## Instructions for the task:
Read through the listing, and wherever a line holds the word "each", return it.

## Input data:
+===+

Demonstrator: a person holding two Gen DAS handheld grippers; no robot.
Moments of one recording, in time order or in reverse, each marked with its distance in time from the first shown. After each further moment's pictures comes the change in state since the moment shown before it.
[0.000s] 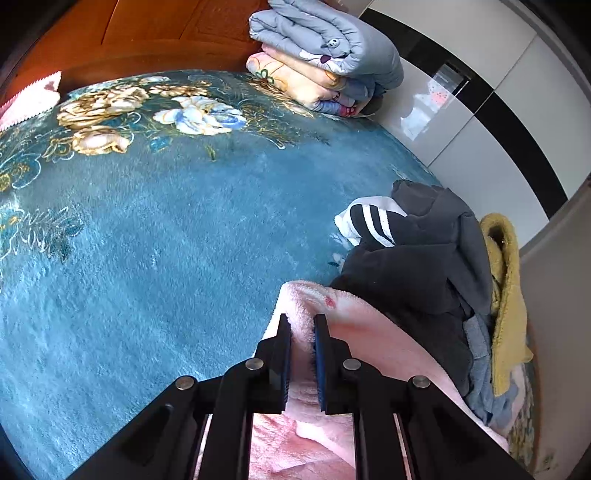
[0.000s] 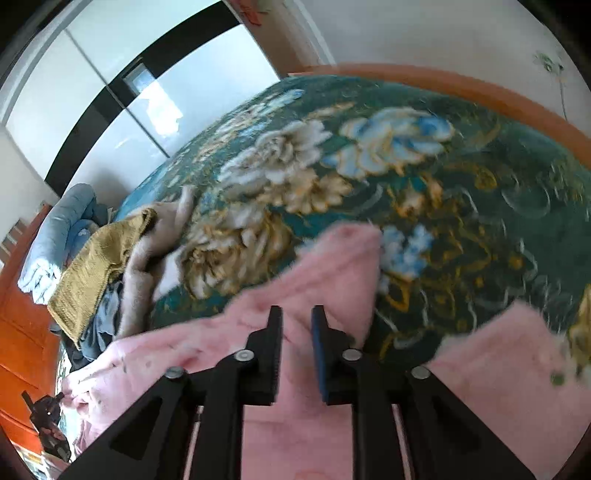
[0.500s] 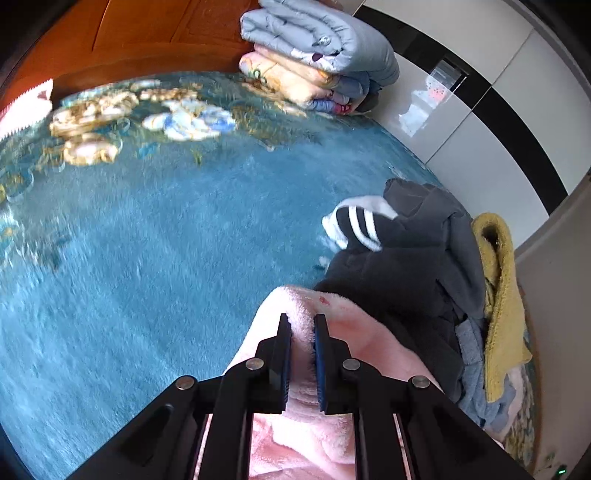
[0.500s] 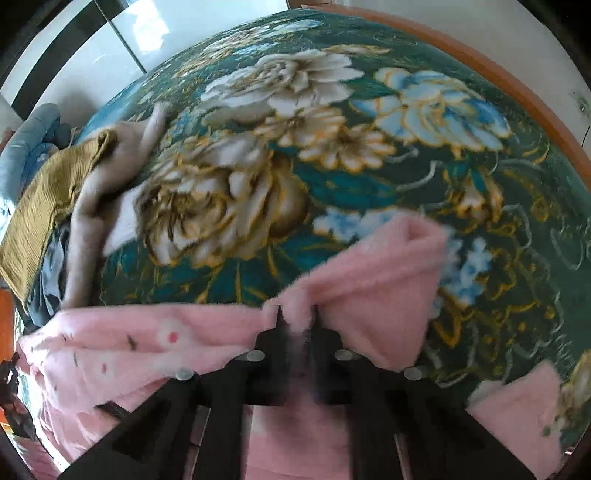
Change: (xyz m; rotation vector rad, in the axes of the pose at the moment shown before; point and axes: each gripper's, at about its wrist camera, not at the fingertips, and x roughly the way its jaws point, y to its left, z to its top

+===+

## Answer box:
Moments of one recording, in time order or in reverse, each marked with its distance in time from the first shown. After each further moment's pictures comes the change in state since the moment shown before it.
Change: (xyz m; rotation vector rad, in the axes of the pose at the moment shown before; point and axes: each gripper's, at about its wrist camera, not at the fingertips, and x roughly the way its jaws point, y to its left, z to its top

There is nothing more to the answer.